For which prime numbers $p$ is $\cos(2\pi/p)$ irrational? I am beginner in field extension theory. But I have not learnt Galois theory. I need to solve the following problem:
For which prime numbers $p$ is $$\cos\left(\frac{2 \pi}{p}\right)$$ irrational?
I have spent some time on this question. But I did not make much progress. If someone could provide a full solution, that would be great. But hints will be appreciated as well. Thanks so much.
 A: Extanded hints:


*

*Undoubtedly you know that the cyclotomic field $L=\Bbb{Q}(\zeta_p)$, with $\zeta_p=e^{2\pi i/p}$ is a degree $p-1$ extension of the rationals.

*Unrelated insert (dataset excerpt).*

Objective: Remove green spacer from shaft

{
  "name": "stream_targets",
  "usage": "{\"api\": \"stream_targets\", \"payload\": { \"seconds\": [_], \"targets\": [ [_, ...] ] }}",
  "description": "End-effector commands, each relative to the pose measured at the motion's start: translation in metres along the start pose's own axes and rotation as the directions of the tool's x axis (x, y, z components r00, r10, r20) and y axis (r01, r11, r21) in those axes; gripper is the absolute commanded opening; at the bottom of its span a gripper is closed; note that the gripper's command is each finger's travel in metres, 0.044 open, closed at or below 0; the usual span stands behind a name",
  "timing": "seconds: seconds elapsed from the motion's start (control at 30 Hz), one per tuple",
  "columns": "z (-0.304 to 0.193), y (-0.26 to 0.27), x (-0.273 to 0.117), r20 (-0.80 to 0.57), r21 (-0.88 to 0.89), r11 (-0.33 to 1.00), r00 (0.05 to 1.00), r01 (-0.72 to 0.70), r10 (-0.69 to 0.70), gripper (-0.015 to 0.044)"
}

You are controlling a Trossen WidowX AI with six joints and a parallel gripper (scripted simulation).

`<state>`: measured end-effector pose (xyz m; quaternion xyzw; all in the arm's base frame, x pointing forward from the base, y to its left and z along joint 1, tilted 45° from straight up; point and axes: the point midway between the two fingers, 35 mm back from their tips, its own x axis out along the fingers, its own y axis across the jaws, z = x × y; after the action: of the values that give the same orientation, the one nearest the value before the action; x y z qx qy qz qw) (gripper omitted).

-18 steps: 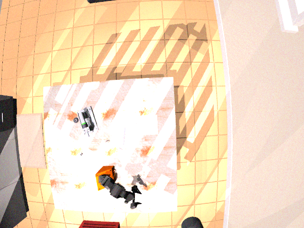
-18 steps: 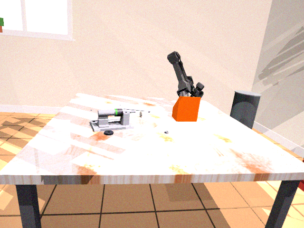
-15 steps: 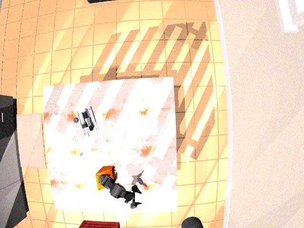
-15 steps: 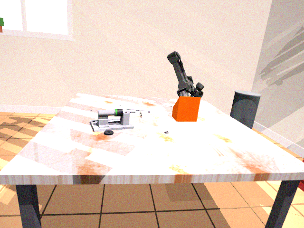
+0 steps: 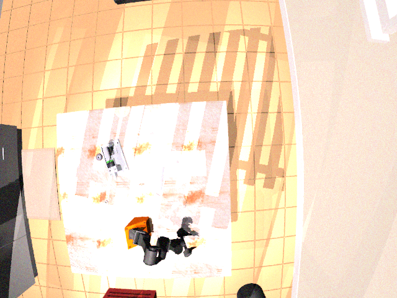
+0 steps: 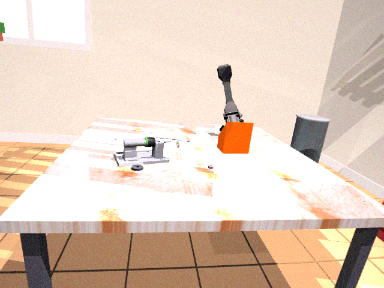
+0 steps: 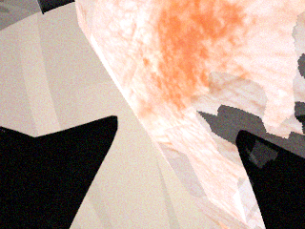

*You also probably know that $K=\Bbb{Q}(\cos(2\pi/p))$ is a subfield of $L$, because $\zeta_p+\zeta_p^{-1}=2\cos(2\pi/p)$.

*The previous equation also shows that $\zeta_p$ is a zero of the polynomial $m(x)=x^2-2\cos(2\pi/p)x+1\in K[x]$.

*Therefore $[L:K]=$______ , and $[K:\Bbb{Q}]=$_______ (you fill in the blanks).

A: We may assume $p>2$ without loss of generality ($\cos\pi$ is rational, of course).
$\cos\left(\frac{2\pi}{p}\right)$ is a root of a Chebyshev polynomial and $\cos\left(\frac{2\pi k}{p}\right)$, for $k=1,2,\ldots,\frac{p-1}{2}$, are algebraic conjugates. If you prove that the previous Chebyshev polynomial is an irreducible polynomial (by proving it is the minimal polynomial for $\cos\left(\frac{2\pi}{p}\right)$, or by relating it with a cyclotomic polynomial), you get that $\cos\left(\frac{2\pi}{p}\right)$ is an algebraic number of degree $\frac{p-1}{2}$ over $\mathbb{Q}$. It follows that $\cos\left(\frac{2\pi}{3}\right)$ belongs to $\mathbb{Q}$ only if $p=2$ or $p=3$.